Alicante, donde yo vivo ahora, se ha convertido en noticia por un proceso de adjudicación de vivienda pública y veo la foto del complejo objeto de escándalo. Al margen del comentario sobre el posible uso de influencias, corrupción y demás, me llama la atención que se destine dinero público a una promoción de esas características. Una enorme piscina, gimnasio, tres y cuatro habitaciones, dos canchas de tenis y otra polideportiva…¿Es ese el objeto de una protección oficial que, en teoría, tendría que estar destinada a la satisfacción de una necesidad tan básica como la de contar con una vivienda “digna”? ¿Cuándo se ha dado el salto para salvar la distancia que separa la dignidad del lujo?

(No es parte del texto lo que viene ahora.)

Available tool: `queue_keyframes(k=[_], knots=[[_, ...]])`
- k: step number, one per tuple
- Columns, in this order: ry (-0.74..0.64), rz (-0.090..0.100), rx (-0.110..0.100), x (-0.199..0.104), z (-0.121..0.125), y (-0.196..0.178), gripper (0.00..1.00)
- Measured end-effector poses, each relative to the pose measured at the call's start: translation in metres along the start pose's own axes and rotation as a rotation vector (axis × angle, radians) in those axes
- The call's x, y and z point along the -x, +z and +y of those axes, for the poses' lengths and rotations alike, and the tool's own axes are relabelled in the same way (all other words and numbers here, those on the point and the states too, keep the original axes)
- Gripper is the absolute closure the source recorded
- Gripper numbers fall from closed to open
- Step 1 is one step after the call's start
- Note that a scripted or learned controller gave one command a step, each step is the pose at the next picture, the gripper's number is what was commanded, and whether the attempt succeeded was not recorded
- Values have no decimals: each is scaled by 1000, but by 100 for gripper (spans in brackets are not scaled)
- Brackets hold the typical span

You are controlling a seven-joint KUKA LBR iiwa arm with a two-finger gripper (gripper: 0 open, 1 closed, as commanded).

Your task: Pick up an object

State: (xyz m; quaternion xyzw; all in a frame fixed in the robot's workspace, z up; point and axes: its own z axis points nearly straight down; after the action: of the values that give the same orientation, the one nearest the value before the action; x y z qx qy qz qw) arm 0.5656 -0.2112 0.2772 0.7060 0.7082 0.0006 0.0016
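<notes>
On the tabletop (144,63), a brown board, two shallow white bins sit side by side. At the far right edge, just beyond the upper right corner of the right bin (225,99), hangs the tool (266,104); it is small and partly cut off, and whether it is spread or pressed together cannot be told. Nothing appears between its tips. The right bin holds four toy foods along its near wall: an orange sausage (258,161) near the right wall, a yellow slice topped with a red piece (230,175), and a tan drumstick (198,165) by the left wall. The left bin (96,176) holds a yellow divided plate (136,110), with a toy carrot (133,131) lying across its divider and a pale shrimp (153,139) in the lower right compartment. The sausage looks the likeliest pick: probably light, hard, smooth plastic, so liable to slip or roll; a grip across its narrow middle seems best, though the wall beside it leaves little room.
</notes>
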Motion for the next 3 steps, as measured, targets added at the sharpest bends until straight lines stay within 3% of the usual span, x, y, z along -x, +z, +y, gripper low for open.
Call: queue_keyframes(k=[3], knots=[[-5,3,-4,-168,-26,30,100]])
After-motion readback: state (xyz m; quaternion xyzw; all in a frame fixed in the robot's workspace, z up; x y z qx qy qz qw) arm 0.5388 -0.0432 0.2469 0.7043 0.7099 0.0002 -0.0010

La foto me coloca ante el recuerdo de las primeras viviendas de amigos y parientes en sus inicios de independencia o vida en pareja y la distancia es tal que me asombra. Yo mismo, cuando me casé, estuve viviendo en una buhardilla rehabilitada de un solo ambiente compartido por el salón y una cama colocada en altura con una pasillo en el que habían metido con calzador un baño y una cocina mínima. Otros alquilaron pisos en barrios modestos o, directamente, se fueron fuera de Madrid buscando casas que pudieran pagar, pero juro que ninguna se acercaba, ni de lejos a lo que se ve en la foto, algo desconocido en los 70 y 80. Creo, y dudo que me equivoque, que ninguno de nosotros duda un sólo segundo en calificar como lujosa la urbanización que se ve en la foto, lo cual abre la polémica sobre la lógica de las aspiraciones de aquellos que se ponen en marcha para pelear por sus vidas.

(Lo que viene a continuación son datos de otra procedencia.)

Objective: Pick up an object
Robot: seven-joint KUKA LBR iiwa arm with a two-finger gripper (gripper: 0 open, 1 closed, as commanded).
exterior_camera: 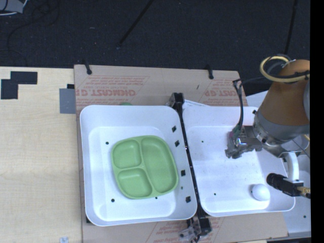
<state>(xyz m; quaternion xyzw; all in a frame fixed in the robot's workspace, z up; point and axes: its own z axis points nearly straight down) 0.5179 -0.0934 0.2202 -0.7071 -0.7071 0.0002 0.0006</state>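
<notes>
A: Where is the gripper (237, 147) seen, and is anything held?
B: It is seen over the right bin (212, 166), near the middle. Nothing is seen held; whether it is spread or closed cannot be told.
A: Which step is judged in hand?
B: The approach. A white ball (260, 192) lies near, at the gripper's 5 o'clock; a shift and descent are called for.
A: What else is there?
B: A green divided plate (144, 166) is laid in the left bin (97, 135), at 9 o'clock, well apart. The bin wall beside the ball may be met.
</notes>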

Es posible que nosotros seamos los culpables de introducir en sus cabezas la idea de unos “mínimos” que nosotros ni soñamos, pero me da la sensación de que se nos ha ido la olla y hemos dejado que se confunda lo básico con el lujo. Tener, o habitar, una casa es algo básico, pero contar con una piscina y gimnasio no lo es. No voy a reivindicar aquí una práctica espartana, pero creo que los recursos públicos sí deberían tener un objetivo mucho más austero, pues somos todos los que ayudamos a que esos recursos lleguen a los que están necesitados de ayuda para alcanzar los mínimos, no los máximos. Creo que, en este caso, el verdadero escándalo radica en destinar recursos públicos a lo que es superfluo y absolutamente innecesario.
España tiene muchos recursos y grandes carencias en el terreno de la vivienda y, creo, hay que enfocar la solución a ese problema con cierto rigor y con mucha más sensatez y austeridad. Hay que satisfacer lo más esencial, lo básico, sin confundir los objetivos como, me parece, se está haciendo. Esas viviendas, cuyo coste desconozco, habrán costado un verdadero pastizal inalcanzable para los que no pueden acceder a ese gasto y que, de verdad, necesitan del apoyo de los recursos de la administración para acceder a un derecho constitucional, punto del que se olvidan muchos defensores a ultranza de la Constitución.
Ha dimitido la concejala responsable del dislate y del enchufe, pero no lo ha hecho por poner esa promoción marcha, que es el verdadero dislate de su gestión. Definitivamente, se nos ha ido la pelota.